Já tinha dado por encerrada esta edição do Fantasporto 2020, a 40ª, quando decidi ir à sessão dos premiados da secção de cinema português. Como sabem, assisti a todas as sessões competitivas no grande auditório, mas esta secção foi toda exibida no pequeno. Fui portanto ao Rivoli, pela última vez nesta edição do Fantas, e ainda bem que o fiz. O resultado foi o que se segue.
“Bunker ou Contos Que Ouvi Depois Do Mundo Acabar“
PRÉMIO DE CINEMA PORTUGUÊS- MELHOR FILME
João Estrada – 38’ (Port) – PCP – FILME – ANTESTREIA MUNDIAL
O ar está irrespirável e só de máscara se pode estar ao ar livre. Mas um produto miraculoso pode tornar as pessoas imunes ao ar tóxico. Num Bunker, um grupo luta pela droga salvadora. Com António Capelo, Maria João Abreu e Irene Cruz.
Apreciação: Uma bela surpresa, esta curta de ficção científica nacional. Estrada consegue, com meios limitados, criar um clima denso e absorvente, num cenário apocalíptico contido mas verosímil. A estória é contada de forma clássica mas segura, com alguns elementos oníricos que Estrada foi adicionando, solidificando a narrativa base e criando espaços para que esta respire. Boa direcção artística e fotografia, e interpretações sólidas de veteranos e estreantes, num elenco seguro e homogéneo. O único ponto negativo (ou meio ponto, neste caso) é ter uma duração estranha, quase televisiva, que pode prejudicar a sua exibição comercial. E este filme merece público, quanto mais não seja, porque é um género pouco explorado por cá, e que precisa de mais bons exemplos como este.
Classificação:
“Por Detrás da Moeda“
PRÉMIO DO PÚBLICO | MENÇÃO ESPECIAL DO JURI CINEMA PORTUGUÊS
Luís Moya – 93’ (Port) – PCP – FILME – documentário – falado port – ANTESTREIA MUNDIAL
O que se esconde atrás dos músicos que actuam nas ruas do centro do Porto? Luís Moya, vencedor do Prémio de Melhor Filme Português no Fantasporto 2013 com “Mia Mia Sudan Tamam Tamam”, renova o seu estilo de imersão em mundos que se revelam difíceis mas também cheios de humanidade, e vive o dia-a-dia destes músicos e personalidades originais que poucos conhecem.
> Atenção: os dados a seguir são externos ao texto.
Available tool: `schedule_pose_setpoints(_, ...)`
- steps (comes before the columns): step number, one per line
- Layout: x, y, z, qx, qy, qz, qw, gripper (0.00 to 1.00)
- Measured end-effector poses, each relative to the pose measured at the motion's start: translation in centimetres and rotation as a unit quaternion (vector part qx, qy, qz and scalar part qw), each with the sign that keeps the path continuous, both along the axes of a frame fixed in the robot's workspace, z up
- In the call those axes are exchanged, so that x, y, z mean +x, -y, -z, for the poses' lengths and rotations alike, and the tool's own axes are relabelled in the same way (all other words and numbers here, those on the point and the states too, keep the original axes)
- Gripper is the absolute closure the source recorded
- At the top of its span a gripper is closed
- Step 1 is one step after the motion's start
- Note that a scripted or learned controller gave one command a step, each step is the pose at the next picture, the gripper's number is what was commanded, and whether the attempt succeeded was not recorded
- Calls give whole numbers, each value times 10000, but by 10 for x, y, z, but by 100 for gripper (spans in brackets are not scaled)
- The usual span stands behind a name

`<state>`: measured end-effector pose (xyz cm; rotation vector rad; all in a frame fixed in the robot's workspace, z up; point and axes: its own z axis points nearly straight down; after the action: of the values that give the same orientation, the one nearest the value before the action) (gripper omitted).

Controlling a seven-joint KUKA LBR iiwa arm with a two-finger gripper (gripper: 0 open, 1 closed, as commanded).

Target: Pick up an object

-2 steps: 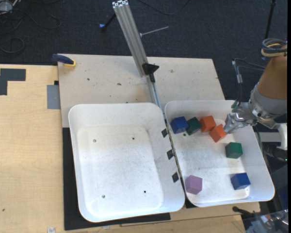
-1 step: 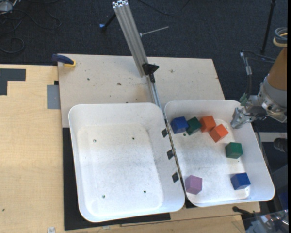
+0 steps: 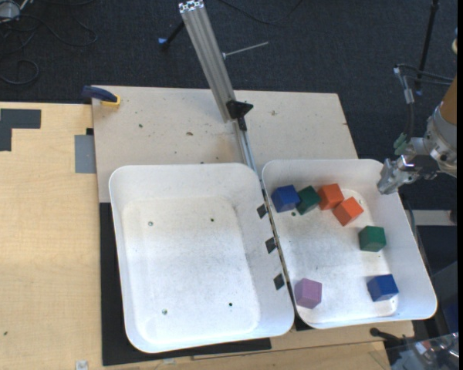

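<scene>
Silvery metal wrist (image 3: pixel 440 146), apparently orange-banded above.

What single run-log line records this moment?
hand: over right bin rim | holding: nothing seen | right bin: seven blocks | phase: approach

**Seven blocks in the right bin**

Within the right bin (image 3: pixel 417 299), a blue block (image 3: pixel 285 198), dark green block (image 3: pixel 308 200) and two orange blocks (image 3: pixel 331 195) (image 3: pixel 348 210) are clustered at the far end. A green cube (image 3: pixel 372 238), blue cube (image 3: pixel 383 287) and purple block (image 3: pixel 308 293) are spread nearer.
</scene>
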<state>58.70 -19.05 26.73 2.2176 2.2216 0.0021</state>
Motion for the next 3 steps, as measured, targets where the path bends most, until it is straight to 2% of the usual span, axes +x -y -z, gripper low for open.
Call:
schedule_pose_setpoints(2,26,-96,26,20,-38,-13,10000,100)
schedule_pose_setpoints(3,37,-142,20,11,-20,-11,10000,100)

Apreciação: Não esperava que “Por Detrás da Moeda” fosse tão pungente e arrebatador. Partindo de uma premissa simples, documentar a vida dos músicos de rua do Porto, Moya vai construindo a narrativa como se estivesse a descascar uma cebola, camada por camada. Com uma contextualização frenética, Moya vai percorrendo locais e personagens numa busca de substância. Vai constrastanto estes músicos anónimos com outros mais conhecidos e estabelecidos, ao mesmo tempo que os vai distinguindo, por vocação ou necessidade. E este percurso é intenso e esclarecedor. Até Moya encontrar a história, o músico de rua que não se enquadra no sucesso. É aqui que o filme abranda e se aproxima, ao mesmo tempo que faz uma viagem ao boom do rock português, tão fascinante quanto emocional. A câmara de Moya vai decorando a narrativa com planos do dia a dia, de uma forma que parece que estamos a olhar para esta cidade como se fosse a primeira vez. A forma como olha é única, e não temos dúvida de que é a verdadeira. Isso é o que desarma aqui, a forma como o realizador se posiciona no filme, dá o corpo pela estória (e história) que quer contar, porque ela precisa de ser contada. Tecnicamente, e pela forma como foi filmado, esperava-se muito menos, mas Moya inventa planos e efeitos e cortes meticulosos, que mais do que ilustrar dão tom à narrativa. “Por Detrás da Moeda” é um documentário autêntico (parece redundância mas não é, visto que muitos não o são), que à partida diria mais a quem é do (ou quem vive no) Porto, mas que acaba por ser um documento social e cultural transversal à condição portuguesa. Haja uma distribuidora que aposte nele, porque Portugal precisa de ver este filme.